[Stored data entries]

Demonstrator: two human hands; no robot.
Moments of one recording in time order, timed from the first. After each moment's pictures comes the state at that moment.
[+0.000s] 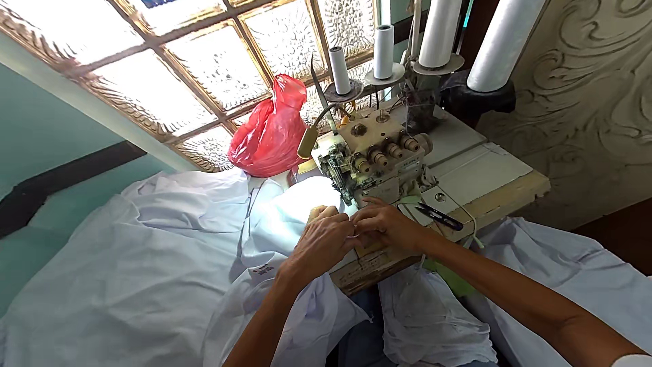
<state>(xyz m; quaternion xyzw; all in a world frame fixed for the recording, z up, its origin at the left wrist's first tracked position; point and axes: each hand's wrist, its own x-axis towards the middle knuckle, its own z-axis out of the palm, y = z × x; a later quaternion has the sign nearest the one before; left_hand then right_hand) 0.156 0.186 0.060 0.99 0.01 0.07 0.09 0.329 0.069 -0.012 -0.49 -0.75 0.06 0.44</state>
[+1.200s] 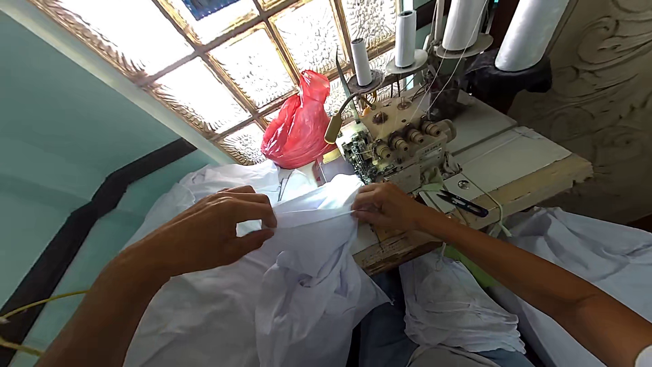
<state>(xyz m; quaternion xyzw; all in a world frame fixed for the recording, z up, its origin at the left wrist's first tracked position) 0.034 0.256 0.193 1.00 -0.04 0.03 0.02 0.302 0.098 0.021 -0.48 -0.75 0.04 0.45</state>
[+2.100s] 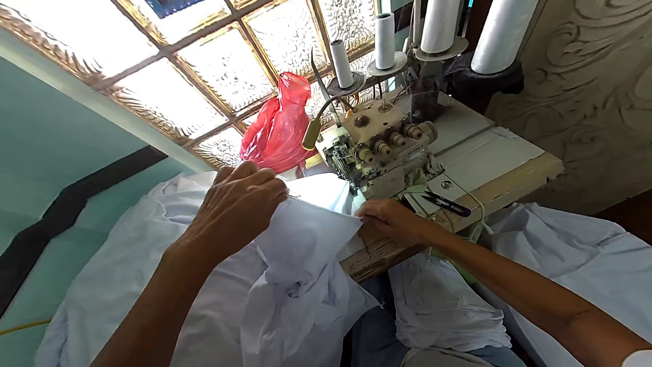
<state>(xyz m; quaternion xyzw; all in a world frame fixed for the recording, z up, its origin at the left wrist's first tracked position) 0.100 0.243 0.166 0.99 0.01 0.10 -0.11 0.315 0.065 -0.006 -0.53 -0.71 0.12 0.44</state>
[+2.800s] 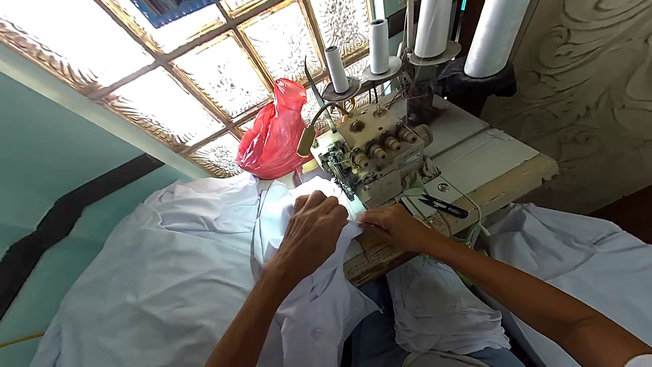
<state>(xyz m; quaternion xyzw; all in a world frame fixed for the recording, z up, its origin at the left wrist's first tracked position) 0.141 0.189 0.089 0.99 -0.03 0.16 -0.02 0.309 0.054 -0.014 -0.56 -0.69 0.02 0.46</state>
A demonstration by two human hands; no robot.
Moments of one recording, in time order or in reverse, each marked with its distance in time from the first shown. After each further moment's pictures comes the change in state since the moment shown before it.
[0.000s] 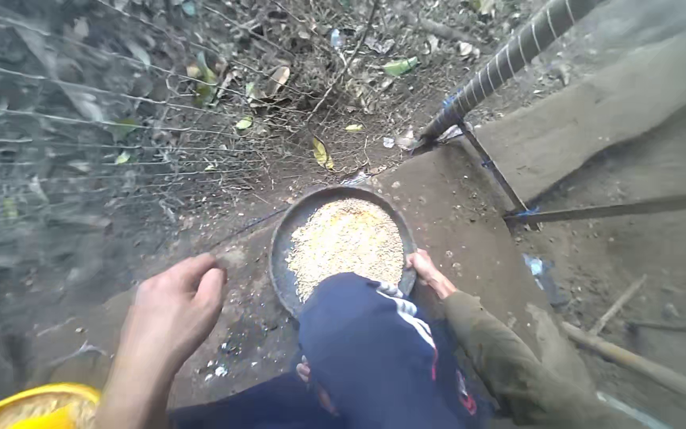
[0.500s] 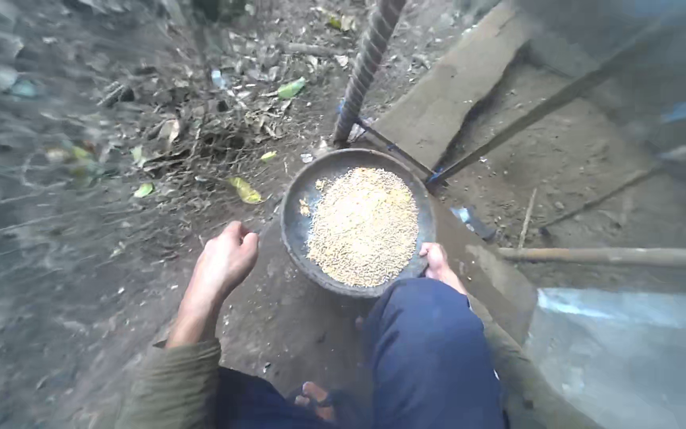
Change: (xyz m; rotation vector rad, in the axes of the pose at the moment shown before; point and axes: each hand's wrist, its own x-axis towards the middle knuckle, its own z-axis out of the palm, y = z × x) left_hand 0.106 0.105 0.083 -0.008 -0.450 0.148; right_hand -0.120 0.015 -0.094 0.577 0.593 -0.093
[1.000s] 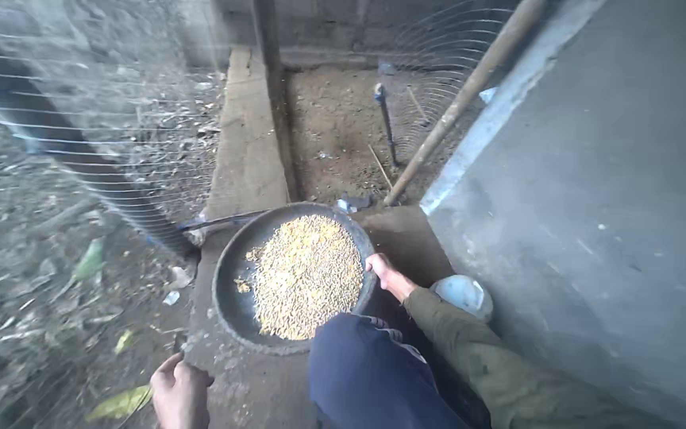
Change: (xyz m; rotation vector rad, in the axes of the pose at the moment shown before) left_hand 0.041 0.066 0.114 -0.534 0.053 0.279; right_hand -0.053 0.035 -0.126 0.284 0.233 0.119
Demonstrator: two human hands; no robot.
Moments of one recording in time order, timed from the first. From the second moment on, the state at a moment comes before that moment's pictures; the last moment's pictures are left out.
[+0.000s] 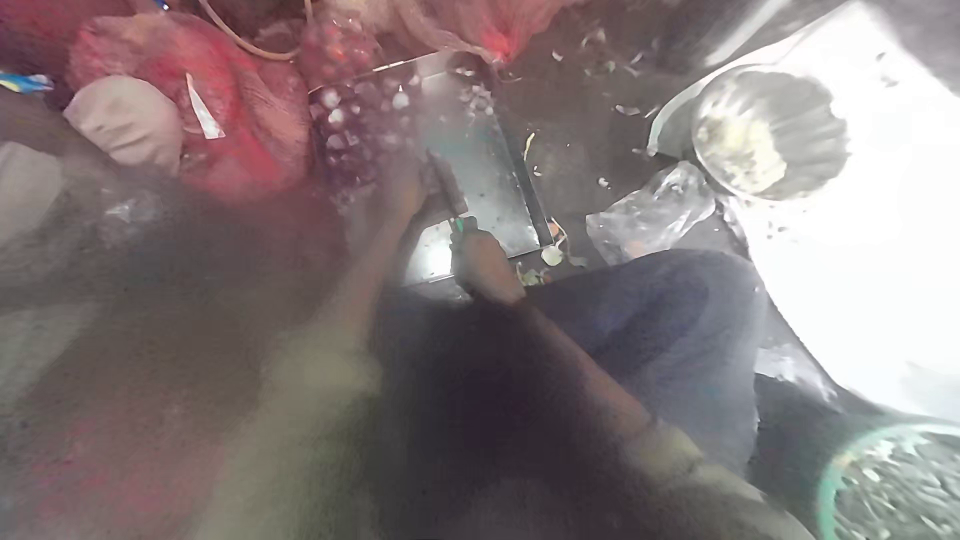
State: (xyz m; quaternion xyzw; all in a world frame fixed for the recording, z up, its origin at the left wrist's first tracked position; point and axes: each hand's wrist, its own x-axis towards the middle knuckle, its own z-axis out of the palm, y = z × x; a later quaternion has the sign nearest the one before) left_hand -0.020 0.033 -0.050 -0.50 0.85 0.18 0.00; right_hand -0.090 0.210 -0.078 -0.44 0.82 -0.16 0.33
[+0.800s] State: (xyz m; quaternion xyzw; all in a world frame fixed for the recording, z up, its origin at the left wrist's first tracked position) left_hand -0.008 0.026 -0.064 -0.49 0.85 0.18 -0.02; right_hand -0.095 0.195 -0.055 -0.41 0.82 -0.18 0.37
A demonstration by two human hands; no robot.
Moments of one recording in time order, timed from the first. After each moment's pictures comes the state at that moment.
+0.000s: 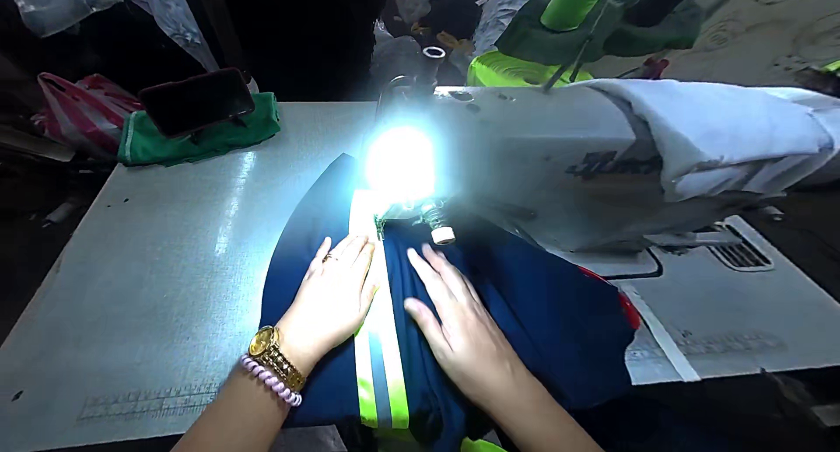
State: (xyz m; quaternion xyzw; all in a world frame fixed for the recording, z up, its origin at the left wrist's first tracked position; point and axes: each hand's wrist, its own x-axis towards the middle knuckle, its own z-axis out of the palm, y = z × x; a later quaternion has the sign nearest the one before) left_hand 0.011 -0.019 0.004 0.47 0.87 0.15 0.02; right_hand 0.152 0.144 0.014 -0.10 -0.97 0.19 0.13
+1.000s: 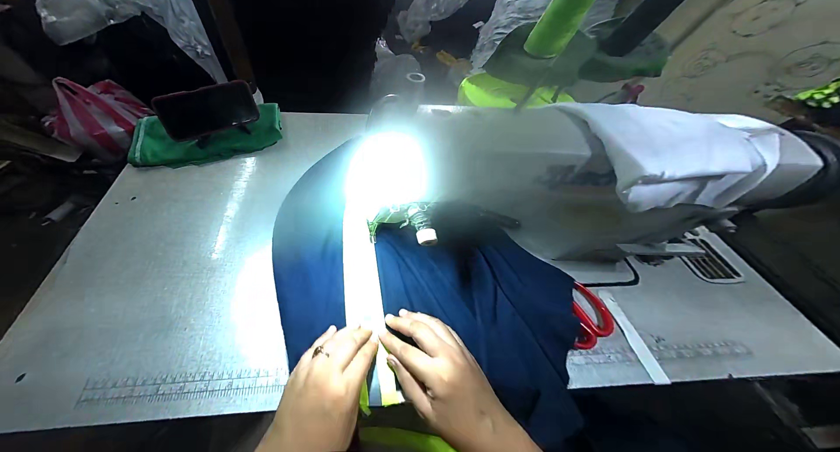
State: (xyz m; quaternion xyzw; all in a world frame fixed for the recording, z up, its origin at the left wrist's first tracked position) left_hand 0.113 -0.062 -0.003 0.46 0.85 0.27 -0.07; right_hand 0.193 0.130 -0.009 0.06 -0.95 0.20 0.22
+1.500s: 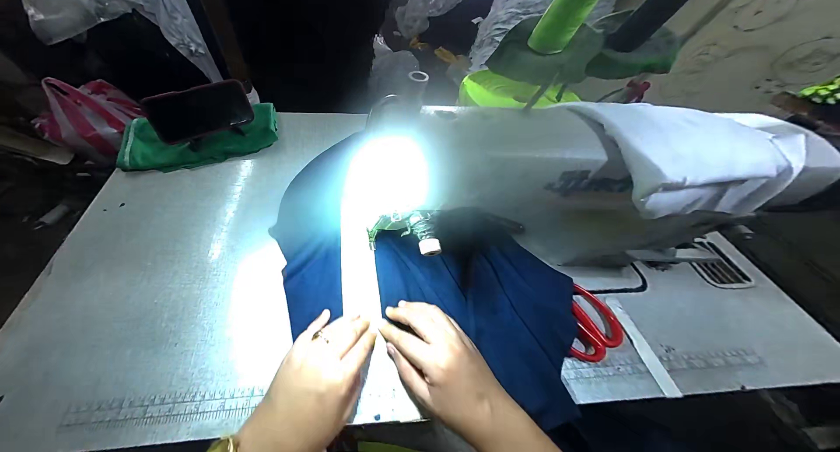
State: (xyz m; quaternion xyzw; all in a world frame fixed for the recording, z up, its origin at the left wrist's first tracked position) left_hand 0.080 -0.058 -0.005 0.51 0.82 0.24 -0.11; right_hand 0.169 0.143 -0.003 0.07 -0.96 0.17 0.21
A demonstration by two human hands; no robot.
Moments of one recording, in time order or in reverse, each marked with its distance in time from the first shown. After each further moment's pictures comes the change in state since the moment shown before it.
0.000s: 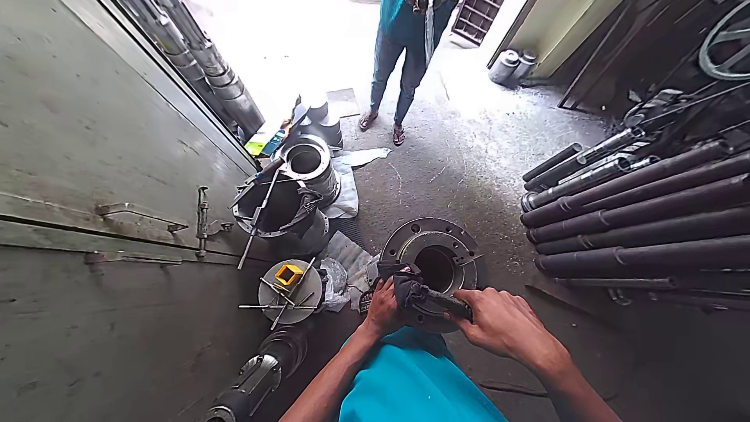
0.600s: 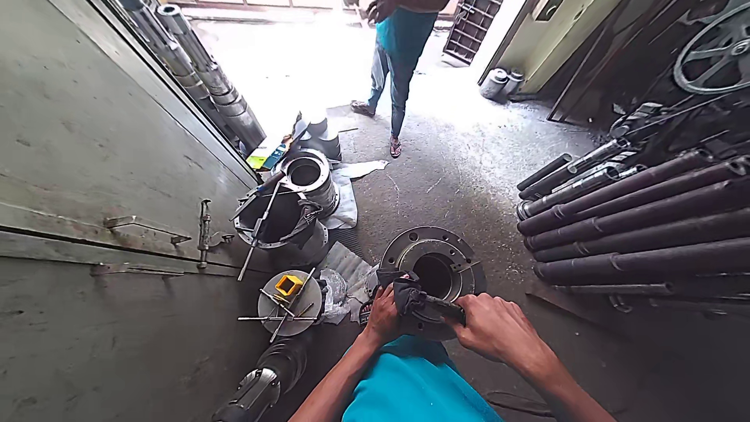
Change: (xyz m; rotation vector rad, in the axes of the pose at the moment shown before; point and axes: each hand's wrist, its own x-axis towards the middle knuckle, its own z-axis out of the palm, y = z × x) left_hand 0.001 -0.002 0.001 -0.013 -0.003 0.013; right_hand -0.004 -0.014 -0.002 -0.017 0.010 0.105
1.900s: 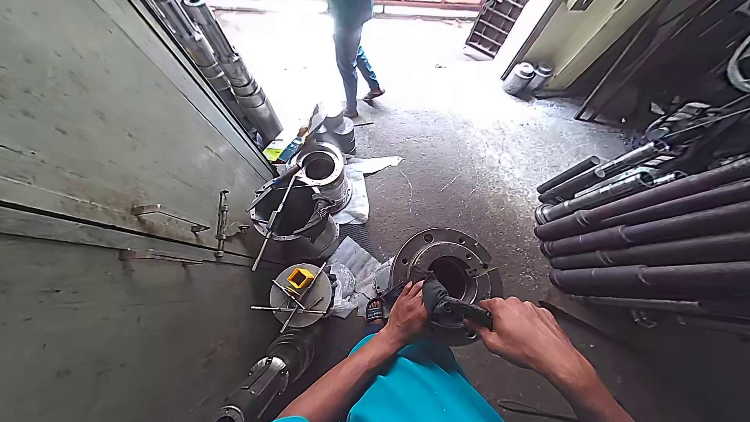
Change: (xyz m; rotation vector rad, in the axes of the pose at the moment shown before) left_hand 0.024 0.022 0.006 0.128 -0.063 0.084; right_hand 0.009 0.015 -0.006 -0.034 -0.008 0.011
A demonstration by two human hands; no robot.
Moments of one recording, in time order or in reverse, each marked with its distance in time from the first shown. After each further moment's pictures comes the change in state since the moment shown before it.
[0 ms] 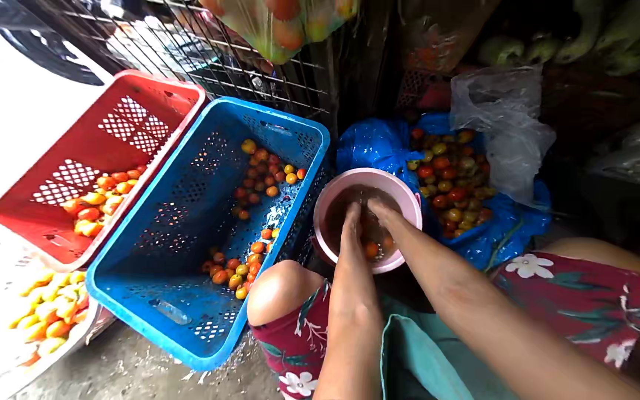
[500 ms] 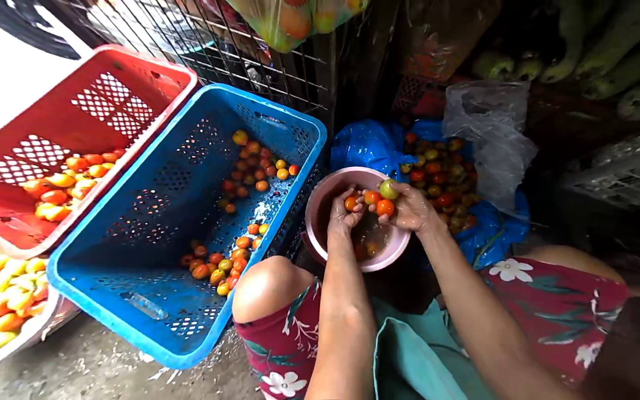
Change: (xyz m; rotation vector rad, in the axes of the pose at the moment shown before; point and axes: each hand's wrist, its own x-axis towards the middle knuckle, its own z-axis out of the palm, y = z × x) left_hand -0.002 0.028 0.009 -1.131 -0.102 -0.217; right_hand -0.055 0.006 -0.088 0.944 -0.528 -0.137
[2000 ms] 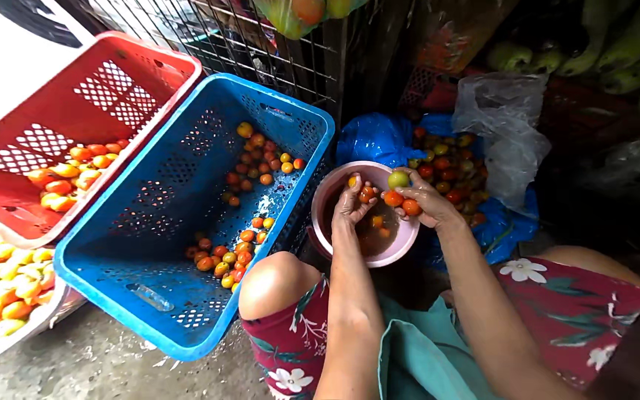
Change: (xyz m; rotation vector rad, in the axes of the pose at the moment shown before) left_hand -0.021 0.002 0.010 0.273 -0.138 0.139; right_hand -0.012 -0.007 -0.005 -0.482 0.093 -0.168
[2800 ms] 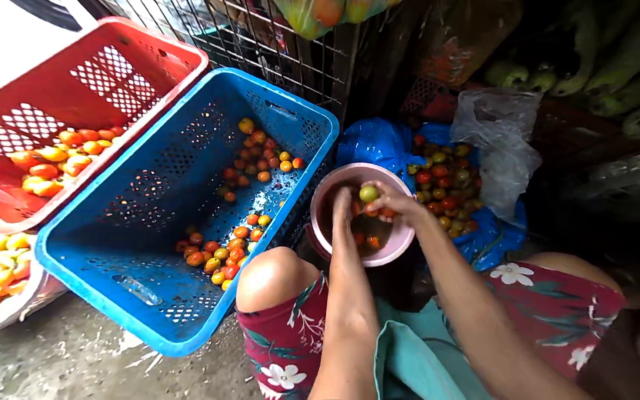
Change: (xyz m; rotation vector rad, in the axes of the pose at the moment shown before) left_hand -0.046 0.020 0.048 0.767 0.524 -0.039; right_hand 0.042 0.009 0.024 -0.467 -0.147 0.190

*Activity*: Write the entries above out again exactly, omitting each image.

*Answer section*:
Demonstrator: two human hands; no robot.
Moments of one recording in time order, timed from the first. After each moment's pictures comes the state at that moment.
[+0.000s] 
<state>(xyz m; quaternion xyzw; all in a world frame fixed for the recording, z up, its origin at the left wrist's first tracked position; point and axes: each hand's wrist, its own x-axis towards the middle knuckle, its own z-axis out of the palm, y = z × x; a later quaternion has the sign nearest the one before; left_hand then right_hand) 0.156 0.186 0.060 0.99 0.01 0.07 0.09 0.329 0.069 -0.012 -0.49 -0.75 0.06 0.44</state>
[+1.200s] 
<state>(xyz m; quaternion xyzw; all in a world frame fixed for the recording, z up, its origin at the left wrist's first tracked position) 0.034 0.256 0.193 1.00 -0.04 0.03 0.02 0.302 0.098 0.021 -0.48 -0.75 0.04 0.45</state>
[+2.100s] 
<state>(xyz m; quaternion xyzw; all in a world frame fixed for the recording, z up, its origin at the left wrist's first tracked position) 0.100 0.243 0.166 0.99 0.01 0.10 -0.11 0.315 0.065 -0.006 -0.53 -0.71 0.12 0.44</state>
[+2.800s] 
<state>(xyz m; quaternion xyzw; all in a world frame fixed for the recording, z up, its origin at the left wrist's first tracked position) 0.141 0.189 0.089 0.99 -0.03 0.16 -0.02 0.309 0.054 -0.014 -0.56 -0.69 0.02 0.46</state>
A demonstration by two human hands; no robot.
Moments of one recording, in time order or in reverse, each marked with its distance in time from the first shown. After each further moment's pictures comes the change in state since the moment shown before it.
[0.000s] 
[0.500s] 
Change: (xyz m; rotation vector rad, in the axes of the pose at the moment shown before; point and axes: each hand's wrist, its own x-axis towards the middle knuckle, its own z-axis out of the palm, y = z × x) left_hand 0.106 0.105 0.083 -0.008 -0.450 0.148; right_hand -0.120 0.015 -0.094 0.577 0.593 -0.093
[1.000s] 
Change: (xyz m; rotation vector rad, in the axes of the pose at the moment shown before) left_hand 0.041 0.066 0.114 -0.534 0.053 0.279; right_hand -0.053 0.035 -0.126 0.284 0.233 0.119
Demonstrator: two human hands; no robot.
Moments of one recording in time order, timed from the first. From the second moment on, the state at a moment comes before that moment's pictures; the last moment's pictures are left out.
[+0.000s] 
State: (xyz m; quaternion xyzw; all in a world frame fixed for the recording, z up, its origin at the left wrist's first tracked position; point and axes: each hand's wrist, its own x-axis towards the middle knuckle, its own z-axis out of the palm, y = z × x; a later quaternion has the sign nearest the one before) left_hand -0.020 0.033 -0.050 -0.50 0.85 0.18 0.00; right_hand -0.090 0.210 -0.078 -0.44 0.82 -0.16 0.33
[+0.800s] State: (xyz m; quaternion xyzw; all in a world frame fixed for the recording, z up, its origin at the left wrist's first tracked position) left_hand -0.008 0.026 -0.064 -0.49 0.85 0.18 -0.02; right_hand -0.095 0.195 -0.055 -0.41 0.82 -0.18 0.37
A demonstration by two human hands; no robot.
Moments of one recording in time order, timed from the first. After each moment's pictures comes the state at that moment.
+0.000s: 
State: (xyz m; quaternion xyzw; all in a world frame fixed for the recording, z up, its origin at the left wrist's first tracked position; point and axes: each hand's wrist, its own x-axis towards the middle knuckle, its own z-axis out of the palm, y = z × x; a later quaternion has the sign nearest the one before) left_hand 0.011 -0.019 0.004 0.47 0.87 0.15 0.02; right_hand 0.152 0.144 0.014 -0.10 -0.97 0.19 0.13
+1.000s: 
State: (xyz m; quaternion xyzw; all in a world frame fixed for the recording, z up, its origin at the left wrist's first tracked position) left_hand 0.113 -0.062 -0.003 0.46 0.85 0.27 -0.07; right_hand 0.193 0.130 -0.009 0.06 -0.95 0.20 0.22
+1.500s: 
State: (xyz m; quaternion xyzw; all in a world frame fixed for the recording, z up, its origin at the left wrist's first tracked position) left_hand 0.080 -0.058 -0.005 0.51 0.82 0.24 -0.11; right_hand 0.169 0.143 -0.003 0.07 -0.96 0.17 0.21
A demonstration by two human hands; no robot.
Moments of one recording, in time order or in reverse, each marked with its distance in time from the first shown. After each further moment's pictures comes the change in state since the moment shown before it.
0.000s: 
0.600s: 
Change: (xyz m; rotation vector rad, in the axes of the pose at the moment shown before; point and axes: each hand's wrist, its own x-axis towards the middle knuckle, its own z-axis out of the palm, y = z × x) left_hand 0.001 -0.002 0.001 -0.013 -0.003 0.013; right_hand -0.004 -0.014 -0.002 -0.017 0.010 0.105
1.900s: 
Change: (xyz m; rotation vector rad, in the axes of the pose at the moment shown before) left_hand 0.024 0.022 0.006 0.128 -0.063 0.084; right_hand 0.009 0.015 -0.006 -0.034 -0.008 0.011
A demonstration by two human hands; no robot.
Moments of one recording, in time order or in reverse, each marked with its distance in time from the first shown. After each further moment's pictures comes the change in state since the moment shown before it.
[0 ms] 
[500 ms] 
Change: (xyz m; rotation vector rad, in the axes of the pose at the moment shown before; point and axes: each hand's wrist, its own x-axis towards the middle knuckle, its own z-axis out of the palm, y = z × x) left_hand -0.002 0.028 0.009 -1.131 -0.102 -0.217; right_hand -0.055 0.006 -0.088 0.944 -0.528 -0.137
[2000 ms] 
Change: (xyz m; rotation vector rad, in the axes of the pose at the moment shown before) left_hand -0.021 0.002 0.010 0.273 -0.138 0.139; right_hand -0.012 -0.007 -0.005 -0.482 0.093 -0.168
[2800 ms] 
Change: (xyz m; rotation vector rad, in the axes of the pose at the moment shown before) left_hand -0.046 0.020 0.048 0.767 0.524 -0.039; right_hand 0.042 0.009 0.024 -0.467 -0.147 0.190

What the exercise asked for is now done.